--- SUPPLIED RECORDS Enclosed Below ---

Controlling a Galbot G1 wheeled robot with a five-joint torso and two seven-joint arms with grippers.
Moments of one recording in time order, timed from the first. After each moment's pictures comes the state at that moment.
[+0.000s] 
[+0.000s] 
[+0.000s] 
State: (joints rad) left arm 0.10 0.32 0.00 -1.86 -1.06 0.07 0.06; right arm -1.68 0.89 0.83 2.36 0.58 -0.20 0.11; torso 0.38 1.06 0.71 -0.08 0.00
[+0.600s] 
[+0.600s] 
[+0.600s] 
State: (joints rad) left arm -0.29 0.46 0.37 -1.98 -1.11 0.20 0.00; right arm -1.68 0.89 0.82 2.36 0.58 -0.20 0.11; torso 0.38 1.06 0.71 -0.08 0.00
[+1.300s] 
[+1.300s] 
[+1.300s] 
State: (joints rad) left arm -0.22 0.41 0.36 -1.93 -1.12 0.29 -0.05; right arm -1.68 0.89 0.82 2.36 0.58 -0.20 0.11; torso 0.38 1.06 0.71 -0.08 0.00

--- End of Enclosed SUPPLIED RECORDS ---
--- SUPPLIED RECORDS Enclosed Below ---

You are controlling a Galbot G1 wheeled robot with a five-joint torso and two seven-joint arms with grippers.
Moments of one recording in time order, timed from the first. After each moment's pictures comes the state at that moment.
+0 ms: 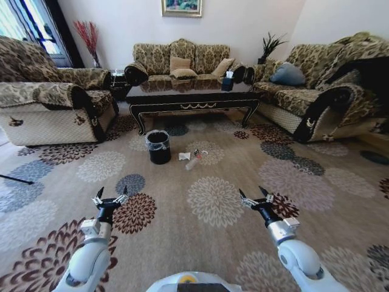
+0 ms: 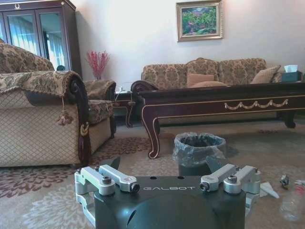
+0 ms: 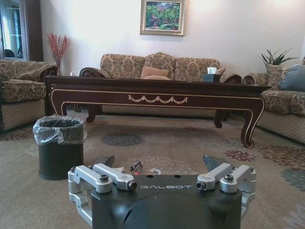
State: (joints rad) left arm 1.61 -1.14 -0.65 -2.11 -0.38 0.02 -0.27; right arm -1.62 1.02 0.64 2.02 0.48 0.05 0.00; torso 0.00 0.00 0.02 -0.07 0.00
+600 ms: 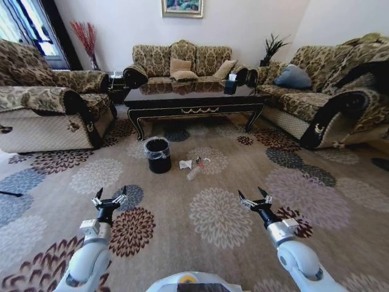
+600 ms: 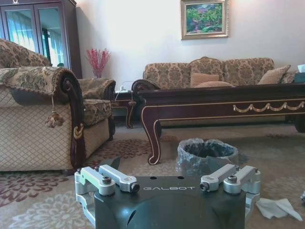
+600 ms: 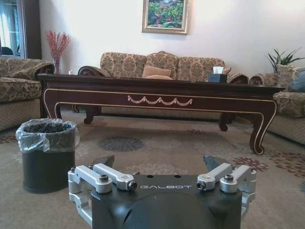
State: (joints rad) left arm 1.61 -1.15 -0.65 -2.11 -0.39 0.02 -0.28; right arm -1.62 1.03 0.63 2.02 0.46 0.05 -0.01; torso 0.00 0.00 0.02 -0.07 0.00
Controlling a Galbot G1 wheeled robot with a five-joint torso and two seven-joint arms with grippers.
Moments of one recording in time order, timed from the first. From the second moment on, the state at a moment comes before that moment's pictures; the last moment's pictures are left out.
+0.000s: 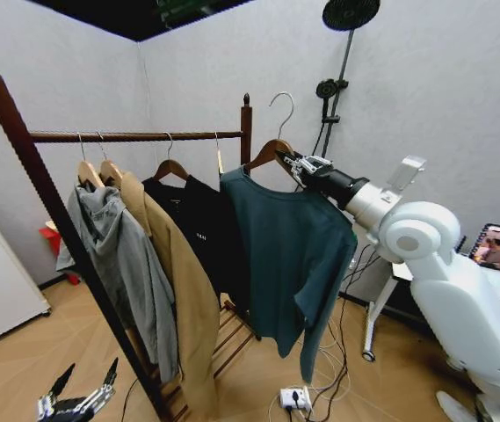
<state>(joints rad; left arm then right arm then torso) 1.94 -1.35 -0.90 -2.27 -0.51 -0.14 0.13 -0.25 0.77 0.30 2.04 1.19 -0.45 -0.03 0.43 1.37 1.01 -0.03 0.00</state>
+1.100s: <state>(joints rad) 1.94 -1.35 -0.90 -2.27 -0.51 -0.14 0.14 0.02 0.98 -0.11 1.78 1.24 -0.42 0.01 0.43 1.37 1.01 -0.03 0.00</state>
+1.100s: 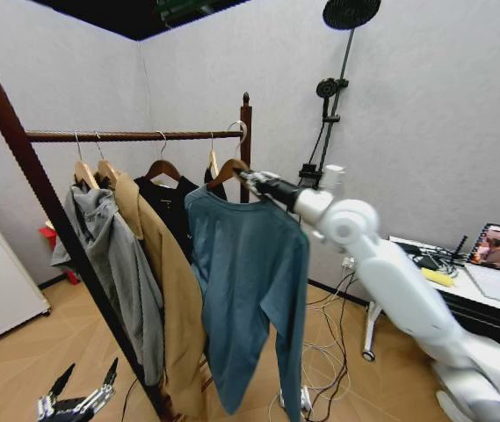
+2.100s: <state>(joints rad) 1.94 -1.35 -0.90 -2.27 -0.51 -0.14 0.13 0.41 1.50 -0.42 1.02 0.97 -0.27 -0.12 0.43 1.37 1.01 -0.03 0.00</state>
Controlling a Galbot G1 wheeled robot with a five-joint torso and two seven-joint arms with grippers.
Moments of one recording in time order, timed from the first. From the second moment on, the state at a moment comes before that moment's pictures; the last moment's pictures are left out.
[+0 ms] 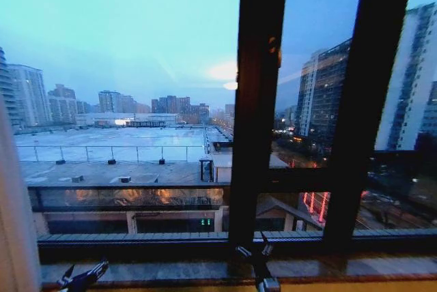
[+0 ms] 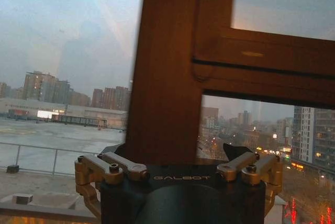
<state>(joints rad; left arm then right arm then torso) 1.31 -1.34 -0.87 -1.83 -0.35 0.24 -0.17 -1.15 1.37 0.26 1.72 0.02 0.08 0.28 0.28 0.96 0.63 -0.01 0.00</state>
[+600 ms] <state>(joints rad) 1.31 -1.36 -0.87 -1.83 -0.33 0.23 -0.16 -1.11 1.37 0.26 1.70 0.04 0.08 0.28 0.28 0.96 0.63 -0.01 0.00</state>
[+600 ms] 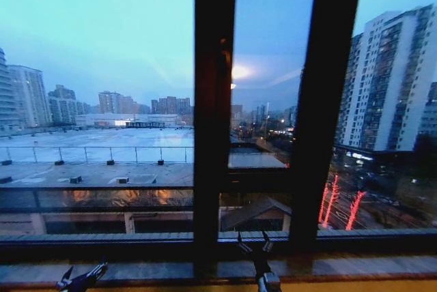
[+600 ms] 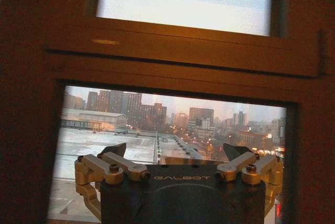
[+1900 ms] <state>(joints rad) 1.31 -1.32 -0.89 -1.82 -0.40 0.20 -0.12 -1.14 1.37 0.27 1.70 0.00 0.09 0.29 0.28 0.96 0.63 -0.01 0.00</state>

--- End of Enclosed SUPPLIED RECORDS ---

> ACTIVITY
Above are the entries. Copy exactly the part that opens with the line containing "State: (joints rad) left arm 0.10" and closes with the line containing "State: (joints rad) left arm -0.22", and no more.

> ANSWER SECTION
State: (joints rad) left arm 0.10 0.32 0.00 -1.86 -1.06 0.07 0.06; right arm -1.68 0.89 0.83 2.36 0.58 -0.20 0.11; torso 0.38 1.06 0.71 -0.08 0.00
[+0.600s] 
[+0.600s] 
[+0.600s] 
State: (joints rad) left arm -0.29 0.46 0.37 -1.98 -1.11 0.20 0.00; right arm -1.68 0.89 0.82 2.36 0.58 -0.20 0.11; torso 0.38 1.06 0.71 -0.08 0.00
[+1.300s] 
[+1.300s] 
[+1.300s] 
State: (joints rad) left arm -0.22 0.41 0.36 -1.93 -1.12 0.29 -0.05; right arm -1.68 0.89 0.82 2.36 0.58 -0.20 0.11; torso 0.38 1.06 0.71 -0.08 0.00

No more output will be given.